:: Provided records
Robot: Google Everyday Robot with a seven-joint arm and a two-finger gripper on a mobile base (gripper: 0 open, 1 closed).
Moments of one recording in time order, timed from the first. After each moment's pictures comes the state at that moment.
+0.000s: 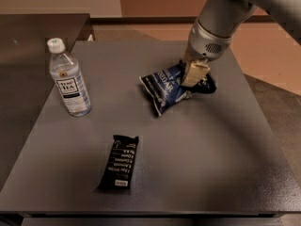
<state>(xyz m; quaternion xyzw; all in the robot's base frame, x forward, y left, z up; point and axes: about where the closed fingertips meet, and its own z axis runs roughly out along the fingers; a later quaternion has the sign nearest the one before) 0.558 -0.114 0.891 -0.68 0.71 0.04 0.14</state>
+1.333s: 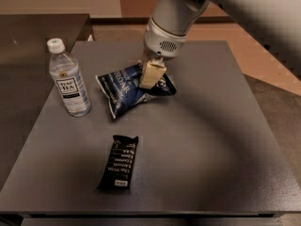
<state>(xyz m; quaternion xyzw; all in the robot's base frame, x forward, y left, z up) 0.542 0.003 0.902 -0.72 0.67 0.10 0.16</state>
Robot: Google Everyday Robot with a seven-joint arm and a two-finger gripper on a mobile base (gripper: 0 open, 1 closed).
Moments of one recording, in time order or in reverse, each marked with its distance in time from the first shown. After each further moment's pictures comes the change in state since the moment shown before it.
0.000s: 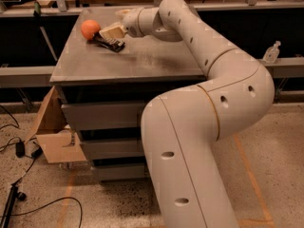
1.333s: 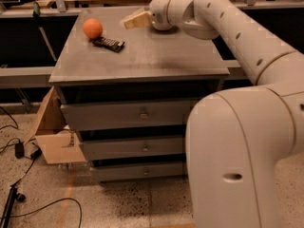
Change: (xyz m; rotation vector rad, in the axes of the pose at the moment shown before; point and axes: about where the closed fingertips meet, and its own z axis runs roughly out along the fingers) arm -0.039 -0.035 -0.101 0.151 -0.117 -0.028
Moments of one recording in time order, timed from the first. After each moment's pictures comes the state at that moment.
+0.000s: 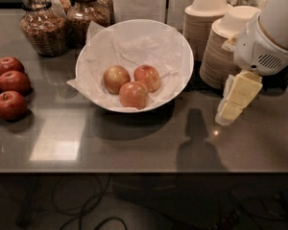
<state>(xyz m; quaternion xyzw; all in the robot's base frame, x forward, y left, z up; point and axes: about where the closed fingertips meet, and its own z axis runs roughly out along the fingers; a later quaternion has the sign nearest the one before) 0.477 -0.174 0.942 -0.60 0.77 0.00 0.21</state>
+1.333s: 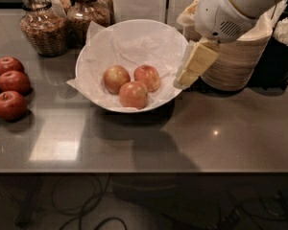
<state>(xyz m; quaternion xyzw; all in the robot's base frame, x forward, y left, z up) 0.518 -0.091 0.994 -0.66 0.69 0.02 0.30</state>
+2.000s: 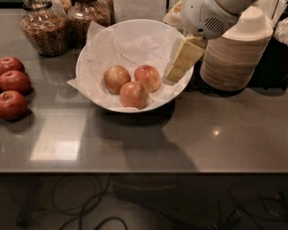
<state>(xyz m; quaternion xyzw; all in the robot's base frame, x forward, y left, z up) 0.532 -0.064 0.993 -0.67 0.67 0.04 0.31</state>
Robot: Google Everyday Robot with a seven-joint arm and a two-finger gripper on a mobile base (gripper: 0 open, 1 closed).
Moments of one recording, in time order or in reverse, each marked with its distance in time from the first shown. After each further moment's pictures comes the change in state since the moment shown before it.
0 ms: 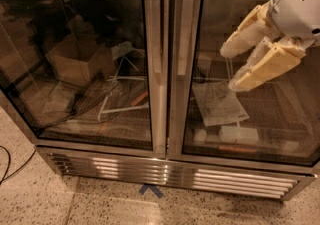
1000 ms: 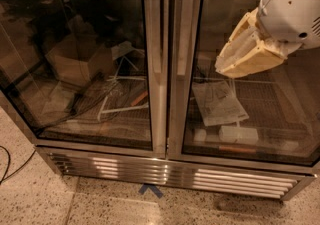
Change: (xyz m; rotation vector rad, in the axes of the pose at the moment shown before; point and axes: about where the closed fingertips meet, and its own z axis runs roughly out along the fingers) arm -0.012 0.001 0.007 0.027 0.005 -0.007
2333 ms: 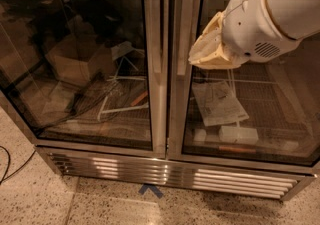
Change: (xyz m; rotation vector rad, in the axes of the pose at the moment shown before) arm -0.028 -0.032 0.031 0.301 0.010 -0.032
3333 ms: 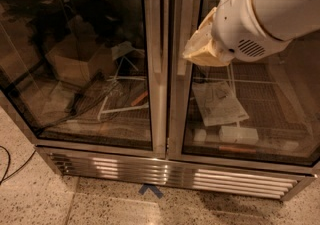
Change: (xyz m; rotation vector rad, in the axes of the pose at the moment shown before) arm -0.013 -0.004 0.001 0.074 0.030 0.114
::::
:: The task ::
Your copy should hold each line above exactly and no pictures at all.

:: Answer area ::
Robot: Google Everyday Robot with a seven-joint arm and a two-finger gripper on a mobile base (gripper: 0 open, 1 closed).
Moments of one recording in time order, timed from the first. After each moment's pictures comes the state at that moment.
+0.000s: 
<state>(xyz m; quaternion xyzw; all in the robot's base frame, x forward, y left, z up; point and axes: about where the closed fingertips meet, and its own z axis runs roughly out along the fingers; a later quaternion has the sign nearest the one before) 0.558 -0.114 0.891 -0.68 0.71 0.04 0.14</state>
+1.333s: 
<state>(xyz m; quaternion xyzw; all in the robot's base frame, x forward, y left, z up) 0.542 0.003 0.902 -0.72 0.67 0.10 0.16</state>
Robot: Google Everyday Robot with a seven-joint arm and a two-finger gripper on a mobile base (gripper: 0 open, 1 closed).
Moments of one recording, in time order or in reverse, each marked with its distance in time from the first shown. After each further moment's pictures comes the change in state since the moment shown before it.
0.000s: 
1.333s: 
Change: (xyz m; rotation vector rad, in the axes of the pose at the moment shown before; point and axes: about where the closed fingertips meet, and its own z axis runs roughly out along the fingers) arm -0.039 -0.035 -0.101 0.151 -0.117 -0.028
Moments of one recording in time order, timed from the first. After each moment's pictures comes the state at that moment.
+0.000s: 
<state>(xyz m; quaternion xyzw; all in the robot's base frame, x forward, y left, z up; point and axes: about where the closed fingertips meet, and its own z axis runs roughly out along the fingers; a later quaternion has the sign nearest the one before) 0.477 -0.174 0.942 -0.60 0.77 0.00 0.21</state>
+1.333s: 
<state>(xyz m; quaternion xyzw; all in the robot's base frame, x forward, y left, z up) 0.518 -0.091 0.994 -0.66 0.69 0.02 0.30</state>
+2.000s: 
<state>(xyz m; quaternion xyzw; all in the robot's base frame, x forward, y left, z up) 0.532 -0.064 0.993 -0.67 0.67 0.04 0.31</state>
Robot: Google Everyday Robot with a seven-joint arm and a two-finger gripper on a mobile base (gripper: 0 open, 1 closed).
Moments of one recording, in time order or in reverse, each marked with its distance in time from the first shown. After each further moment's pictures comes the change in state since the moment shown before it.
0 ms: 
1000 ms: 
Change: (xyz m; rotation vector rad, in the axes of the pose at the moment shown before; point and axes: about where the closed fingertips meet, and its own z axis runs roughly out along the fingers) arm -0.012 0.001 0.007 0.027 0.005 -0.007
2333 ms: 
Change: (xyz m; rotation vector rad, in the axes of the pose at the moment shown before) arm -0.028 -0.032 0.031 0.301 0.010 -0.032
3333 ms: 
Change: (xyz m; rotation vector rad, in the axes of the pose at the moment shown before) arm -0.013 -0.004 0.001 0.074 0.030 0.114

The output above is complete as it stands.